» **Task objective**
Which lines run from the line with "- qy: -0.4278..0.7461" through the line with "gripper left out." in the entries below? Print them exactly, both ends included, and nothing more.
== Records supplied ==
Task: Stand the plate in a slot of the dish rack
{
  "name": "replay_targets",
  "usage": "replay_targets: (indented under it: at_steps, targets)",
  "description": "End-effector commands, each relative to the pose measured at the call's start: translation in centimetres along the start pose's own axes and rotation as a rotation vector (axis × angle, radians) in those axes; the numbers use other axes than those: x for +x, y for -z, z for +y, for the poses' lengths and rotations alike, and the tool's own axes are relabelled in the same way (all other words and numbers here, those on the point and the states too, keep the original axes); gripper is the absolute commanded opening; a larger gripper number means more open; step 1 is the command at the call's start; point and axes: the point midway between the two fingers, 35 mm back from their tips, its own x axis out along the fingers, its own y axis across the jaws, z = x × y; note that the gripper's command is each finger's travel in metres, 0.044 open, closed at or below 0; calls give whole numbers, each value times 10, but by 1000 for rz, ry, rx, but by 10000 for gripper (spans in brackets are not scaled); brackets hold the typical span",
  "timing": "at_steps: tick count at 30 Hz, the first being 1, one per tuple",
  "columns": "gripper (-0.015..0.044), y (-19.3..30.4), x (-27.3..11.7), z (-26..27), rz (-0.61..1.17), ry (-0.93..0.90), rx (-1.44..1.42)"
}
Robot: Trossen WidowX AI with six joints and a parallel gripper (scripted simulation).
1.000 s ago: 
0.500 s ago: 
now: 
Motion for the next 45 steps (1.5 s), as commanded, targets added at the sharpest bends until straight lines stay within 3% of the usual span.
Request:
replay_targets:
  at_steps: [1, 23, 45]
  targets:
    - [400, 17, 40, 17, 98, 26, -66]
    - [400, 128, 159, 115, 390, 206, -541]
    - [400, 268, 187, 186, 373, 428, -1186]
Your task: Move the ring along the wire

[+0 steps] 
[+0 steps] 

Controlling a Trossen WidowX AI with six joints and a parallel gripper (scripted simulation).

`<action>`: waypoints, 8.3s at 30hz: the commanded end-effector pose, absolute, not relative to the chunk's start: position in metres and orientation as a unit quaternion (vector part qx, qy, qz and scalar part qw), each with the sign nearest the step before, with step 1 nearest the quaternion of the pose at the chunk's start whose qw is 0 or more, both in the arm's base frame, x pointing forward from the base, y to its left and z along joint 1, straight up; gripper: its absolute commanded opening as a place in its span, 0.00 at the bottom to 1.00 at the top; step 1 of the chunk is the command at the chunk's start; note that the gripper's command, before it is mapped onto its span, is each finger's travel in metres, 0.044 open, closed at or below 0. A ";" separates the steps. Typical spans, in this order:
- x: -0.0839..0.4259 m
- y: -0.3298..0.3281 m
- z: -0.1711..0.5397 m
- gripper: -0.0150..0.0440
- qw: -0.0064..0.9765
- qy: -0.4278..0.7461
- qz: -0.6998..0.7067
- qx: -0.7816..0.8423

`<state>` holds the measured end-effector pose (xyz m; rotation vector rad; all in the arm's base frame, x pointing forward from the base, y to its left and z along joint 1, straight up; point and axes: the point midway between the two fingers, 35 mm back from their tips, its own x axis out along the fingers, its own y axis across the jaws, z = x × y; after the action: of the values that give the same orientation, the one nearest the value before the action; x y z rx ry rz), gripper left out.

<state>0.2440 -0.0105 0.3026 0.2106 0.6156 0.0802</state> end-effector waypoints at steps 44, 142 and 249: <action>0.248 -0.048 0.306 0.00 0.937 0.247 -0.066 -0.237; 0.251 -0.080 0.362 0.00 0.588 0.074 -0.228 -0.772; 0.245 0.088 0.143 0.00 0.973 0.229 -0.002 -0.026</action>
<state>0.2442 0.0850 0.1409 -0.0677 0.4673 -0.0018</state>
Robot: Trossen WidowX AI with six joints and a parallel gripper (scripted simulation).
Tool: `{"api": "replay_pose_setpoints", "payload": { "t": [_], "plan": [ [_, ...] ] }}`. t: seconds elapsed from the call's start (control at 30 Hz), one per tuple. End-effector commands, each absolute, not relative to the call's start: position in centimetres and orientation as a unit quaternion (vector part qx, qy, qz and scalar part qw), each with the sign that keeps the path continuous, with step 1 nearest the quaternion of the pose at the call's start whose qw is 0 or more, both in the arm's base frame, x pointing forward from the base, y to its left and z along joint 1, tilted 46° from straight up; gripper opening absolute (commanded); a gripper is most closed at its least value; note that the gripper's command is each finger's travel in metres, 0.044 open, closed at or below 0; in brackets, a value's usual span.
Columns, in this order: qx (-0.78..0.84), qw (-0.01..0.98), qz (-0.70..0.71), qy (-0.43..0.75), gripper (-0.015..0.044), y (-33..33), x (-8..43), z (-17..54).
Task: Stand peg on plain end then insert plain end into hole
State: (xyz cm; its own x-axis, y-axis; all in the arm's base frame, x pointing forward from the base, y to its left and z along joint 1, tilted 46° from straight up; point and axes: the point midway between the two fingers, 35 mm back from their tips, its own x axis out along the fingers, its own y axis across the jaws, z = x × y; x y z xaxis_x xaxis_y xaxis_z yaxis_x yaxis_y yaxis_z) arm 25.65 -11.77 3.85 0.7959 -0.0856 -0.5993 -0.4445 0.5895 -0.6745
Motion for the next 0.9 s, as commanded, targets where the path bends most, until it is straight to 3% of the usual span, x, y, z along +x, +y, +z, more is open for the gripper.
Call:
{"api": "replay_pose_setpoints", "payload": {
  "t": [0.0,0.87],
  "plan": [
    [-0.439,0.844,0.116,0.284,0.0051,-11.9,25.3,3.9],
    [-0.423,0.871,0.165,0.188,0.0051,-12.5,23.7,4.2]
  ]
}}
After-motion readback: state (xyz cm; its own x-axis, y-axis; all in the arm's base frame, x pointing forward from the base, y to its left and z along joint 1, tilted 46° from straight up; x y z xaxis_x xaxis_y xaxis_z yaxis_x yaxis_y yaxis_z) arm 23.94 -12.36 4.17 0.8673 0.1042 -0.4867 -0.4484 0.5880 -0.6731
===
» **Answer section**
- qy: -0.4278..0.7461
- qz: -0.6998..0.7067
- qx: -0.7816..0.8423

`<state>` holds the measured end-effector pose (xyz m; rotation vector rad; all in the arm's base frame, x pointing forward from the base, y to its left and z along joint 1, straight up; point and axes: the point midway between the two fingers, 35 mm back from their tips, its own x axis out along the fingers, its own y axis across the jaws, z = x × y; after the action: of the values that give the same orientation, the one nearest the value before the action; x y z rx ry rz), gripper left out.

With that, the answer is done.